CTC: Are you also involved in the knot theory research?

RJB: I have looked at it.

CTC: Do you have any regret in your academic life?

RJB: No, no.

CTC: Great. If you are given another chance to choose the field you want to major, what things you want to do?

RJB: I have lots of things I want to do. I like to do other things, there are other things I am interested in doing.

CTC: Outside physics?

RJB: Outside science.

CTC: How many graduate students do you have now?

RJB: None.

CTC: In the past?

RJB: Not a great many. Shiu-Kuen Tsang was one, she is my first, she came from Hong-Kong, and is now in Canberra doing very good job in running computers, and Peter Forrester, he was one of my best students, and Alexander Owczarek, and a few others.

CTC: When they decide to major in this field, do you have any suggestion for them?

RJB: Well, I tended to supervise my student very closely except for poor Alexander Owczarek who become my student.
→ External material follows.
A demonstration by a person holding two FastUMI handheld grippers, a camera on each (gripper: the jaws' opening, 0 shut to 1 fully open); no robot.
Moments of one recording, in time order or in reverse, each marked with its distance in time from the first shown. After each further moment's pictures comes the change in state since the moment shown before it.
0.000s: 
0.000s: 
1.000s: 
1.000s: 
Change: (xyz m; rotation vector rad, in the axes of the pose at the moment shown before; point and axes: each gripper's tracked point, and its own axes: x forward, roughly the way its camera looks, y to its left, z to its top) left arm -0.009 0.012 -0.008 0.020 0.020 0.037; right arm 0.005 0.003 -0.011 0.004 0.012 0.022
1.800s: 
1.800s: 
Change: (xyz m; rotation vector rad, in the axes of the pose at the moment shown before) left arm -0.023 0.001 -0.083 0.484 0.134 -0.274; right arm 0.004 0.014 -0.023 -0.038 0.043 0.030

I had an operation, so at first I did not attempt to supervise, because I am leaving. Peter Forrester needed no supervision. He already wrote at least one paper when he was an undergraduate student.

CTC: You just say you want to be more closer to them or……

RJB: I think when I started it, I would probably feel I should be...

CTC: So you would actually work with them?

RJB: Yes, I should and I try to do it, but I am not so sure if it is necessary, or even if it is desirable, they may do better being given more freedom to do what they want to do.

CTC: But in general you will find problems for them to solve.

RJB: Yes.

CTC: Do you have any suggestions for young students who are interested in this field?

RJB: Do what you are interested in doing, I suppose I don't have good one-liners to give. It is impossible for you to spend some time doing something, and you find out it is boring. So you are interested and work out that. If you are interested in integrable models, there will be a demand on deep mathematics.

• Yeong-Chuan Kao is a faculty member at the Department of Physics, National Taiwan University. Chuan-Tsung Chan is a faculty member at the Department of Applied Physics, Tunghai University.